Pour breveter une invention, une société européenne a le choix entre
3 procédures : déposer un brevet dans un seul pays auprès de
l'Office national des brevets correspondants (l'INPI pour la France),
étendre ses droits à l'Europe en déposant son brevet à l'Office
européen des brevets (OEB) ou adresser une demande internationale
couvrant tout ou une partie des 110 pays de l'Organisation mondiale de
la propriété industrielle (OMPI).
C'est le système de l'OEB même qui est en cours de changement.
Actuellement, il faut 5 ans entre la date de dépôt du brevet
et sa délivrance (contre 3 ans aux Etats-Unis) et le coût du brevet
européen est le plus élevé (3 à 5 fois plus cher qu'aux
Etats-Unis et au Japon).
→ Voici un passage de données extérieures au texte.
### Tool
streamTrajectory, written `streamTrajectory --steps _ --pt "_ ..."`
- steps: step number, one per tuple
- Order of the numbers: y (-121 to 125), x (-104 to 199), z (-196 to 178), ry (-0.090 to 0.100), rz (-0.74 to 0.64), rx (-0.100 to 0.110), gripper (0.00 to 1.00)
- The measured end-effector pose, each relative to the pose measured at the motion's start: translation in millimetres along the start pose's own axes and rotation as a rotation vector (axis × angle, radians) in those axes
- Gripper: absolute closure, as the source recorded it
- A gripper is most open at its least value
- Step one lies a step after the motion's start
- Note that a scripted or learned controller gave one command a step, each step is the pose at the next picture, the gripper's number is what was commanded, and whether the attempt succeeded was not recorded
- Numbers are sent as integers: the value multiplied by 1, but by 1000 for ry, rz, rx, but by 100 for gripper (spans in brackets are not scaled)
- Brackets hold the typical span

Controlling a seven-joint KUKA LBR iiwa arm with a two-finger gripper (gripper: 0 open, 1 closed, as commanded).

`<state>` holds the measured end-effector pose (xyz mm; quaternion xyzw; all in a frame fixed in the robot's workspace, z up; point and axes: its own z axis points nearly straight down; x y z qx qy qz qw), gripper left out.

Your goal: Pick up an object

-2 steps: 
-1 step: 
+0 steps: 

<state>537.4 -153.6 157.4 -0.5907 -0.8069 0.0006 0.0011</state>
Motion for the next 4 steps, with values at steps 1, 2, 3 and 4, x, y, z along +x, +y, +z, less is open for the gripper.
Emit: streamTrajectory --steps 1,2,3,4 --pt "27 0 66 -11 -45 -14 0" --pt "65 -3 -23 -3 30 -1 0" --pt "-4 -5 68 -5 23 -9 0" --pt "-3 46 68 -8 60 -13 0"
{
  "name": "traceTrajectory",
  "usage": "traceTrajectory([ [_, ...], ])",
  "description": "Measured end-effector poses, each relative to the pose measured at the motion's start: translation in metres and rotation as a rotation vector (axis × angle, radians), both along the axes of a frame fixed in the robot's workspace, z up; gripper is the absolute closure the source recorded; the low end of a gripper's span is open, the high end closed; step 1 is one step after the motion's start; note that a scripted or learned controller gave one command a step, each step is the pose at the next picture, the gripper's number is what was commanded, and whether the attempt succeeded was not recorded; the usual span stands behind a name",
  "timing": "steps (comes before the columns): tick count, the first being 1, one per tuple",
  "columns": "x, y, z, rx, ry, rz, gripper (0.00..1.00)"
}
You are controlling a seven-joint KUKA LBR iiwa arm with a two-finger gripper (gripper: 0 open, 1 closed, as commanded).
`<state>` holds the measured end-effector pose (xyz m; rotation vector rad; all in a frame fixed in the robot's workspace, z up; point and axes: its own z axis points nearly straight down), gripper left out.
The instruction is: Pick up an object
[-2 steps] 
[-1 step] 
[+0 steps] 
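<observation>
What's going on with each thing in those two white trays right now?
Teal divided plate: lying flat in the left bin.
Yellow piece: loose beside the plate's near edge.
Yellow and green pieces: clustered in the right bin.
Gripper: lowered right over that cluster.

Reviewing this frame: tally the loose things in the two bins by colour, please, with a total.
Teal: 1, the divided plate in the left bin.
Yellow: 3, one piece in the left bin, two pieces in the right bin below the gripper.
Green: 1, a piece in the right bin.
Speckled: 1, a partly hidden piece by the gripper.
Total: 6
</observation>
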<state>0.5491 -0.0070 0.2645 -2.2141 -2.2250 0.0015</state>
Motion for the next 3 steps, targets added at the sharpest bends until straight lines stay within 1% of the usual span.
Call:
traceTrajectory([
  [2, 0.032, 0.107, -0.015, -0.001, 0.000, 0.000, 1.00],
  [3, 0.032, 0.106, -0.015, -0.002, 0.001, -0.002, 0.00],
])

Les coûts de traductions dans toutes
les langues officielles de l'union européenne représentent 40% du
coût du ticket d'entrée (30 000 euros en moyenne).
Malgré ses lourdeurs, l'OEB demeure avec l'Office japonais et
l'Office américain l'un des trois offices les plus importants du
monde délivrant, à eux trois, 80 % des brevets mondiaux.
La réforme en cours vise à homologuer les inventions et les produits
au sein de l'Union européenne en instaurant un titre de protection qui
soit le même sur tout le territoire européen. En attendant
l'harmonisation des jurisprudences des offices nationaux, seule la
Cour de justice européenne sera habilitée à traiter les litiges.